As a simple example, here’s an interesting (and well known) technical trick. Suppose Alice has a message M that she wants to send to Bob. We’ll treat M as a number (bearing in mind that any digital message can be thought of as a number). Alice chooses a random number R which has the same number of digits as M. She sends the message R to Bob; then she computes X = M-R, and sends the message X to Bob. Obviously, Bob can add the two messages, R + (M-R), and the sum will be M – the message Alice originally wanted to send him.

[Details, for mathematical purists: all arithmetic is done modulo a large prime P; R is chosen randomly in [0, P-1]. When I say a value “looks random” I mean that it is indistinguishable (in the information-theoretic sense) from a random value.]

Now here’s the cool part: both of the messages that Alice sends look completely random. Obviously R looks random, because Alice generated it randomly. But it turns out that X looks random too. To be more precise: either message by itself looks completely random; only by combining the two messages can any information be extracted.

By this expedient, Alice can foil any network monitor who looks at network messages one at a time. Each individual message looks innocuous, and it is only by storing messages and combining them that a monitor can learn what Alice is really telling Bob. If Alice sends the two messages by different paths, then the monitor has to gather messages from multiple paths, and combine them, to learn what Alice is telling Bob.

It’s easy for Alice to extend this trick, to split her message M into any number of pieces.
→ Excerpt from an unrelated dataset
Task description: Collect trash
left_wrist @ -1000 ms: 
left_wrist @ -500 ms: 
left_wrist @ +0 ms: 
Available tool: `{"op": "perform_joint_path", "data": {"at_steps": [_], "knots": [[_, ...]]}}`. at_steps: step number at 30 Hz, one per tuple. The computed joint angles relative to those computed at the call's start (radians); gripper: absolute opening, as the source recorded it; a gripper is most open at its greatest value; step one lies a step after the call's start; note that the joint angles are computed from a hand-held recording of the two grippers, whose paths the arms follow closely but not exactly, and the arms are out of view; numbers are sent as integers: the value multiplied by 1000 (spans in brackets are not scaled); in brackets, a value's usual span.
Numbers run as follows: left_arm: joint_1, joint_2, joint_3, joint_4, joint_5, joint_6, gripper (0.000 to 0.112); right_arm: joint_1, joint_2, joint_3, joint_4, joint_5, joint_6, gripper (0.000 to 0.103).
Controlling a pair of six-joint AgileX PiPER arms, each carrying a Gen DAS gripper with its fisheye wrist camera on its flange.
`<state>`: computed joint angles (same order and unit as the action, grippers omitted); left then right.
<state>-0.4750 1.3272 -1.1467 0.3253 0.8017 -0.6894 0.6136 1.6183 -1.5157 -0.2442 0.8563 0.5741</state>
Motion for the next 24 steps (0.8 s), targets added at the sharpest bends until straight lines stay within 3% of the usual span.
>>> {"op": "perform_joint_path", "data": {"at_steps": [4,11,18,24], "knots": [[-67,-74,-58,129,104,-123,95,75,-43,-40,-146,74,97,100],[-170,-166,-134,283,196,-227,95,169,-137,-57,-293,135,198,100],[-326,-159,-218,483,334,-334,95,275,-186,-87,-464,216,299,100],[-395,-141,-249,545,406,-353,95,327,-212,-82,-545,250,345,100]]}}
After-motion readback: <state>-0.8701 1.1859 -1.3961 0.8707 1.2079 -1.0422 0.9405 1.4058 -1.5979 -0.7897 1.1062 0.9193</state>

For example, Alice could split M into five pieces, by generating four random numbers, R1, R2, R3, and R4, and then computing X = M-(R1+R2+R3+R4). Given any four of these five pieces, nothing can be deduced. Only somebody who has all five pieces, and knows to combine them by addition, can extract information. So a monitor has to gather and compare many messages to see what Alice is up to, even though Alice isn’t using encryption.

There are many more technical tricks like this that are easy for Alice and Bob to adopt, but hard for network monitors to cope with. If the monitors want to engage in an arms race, they’ll lose.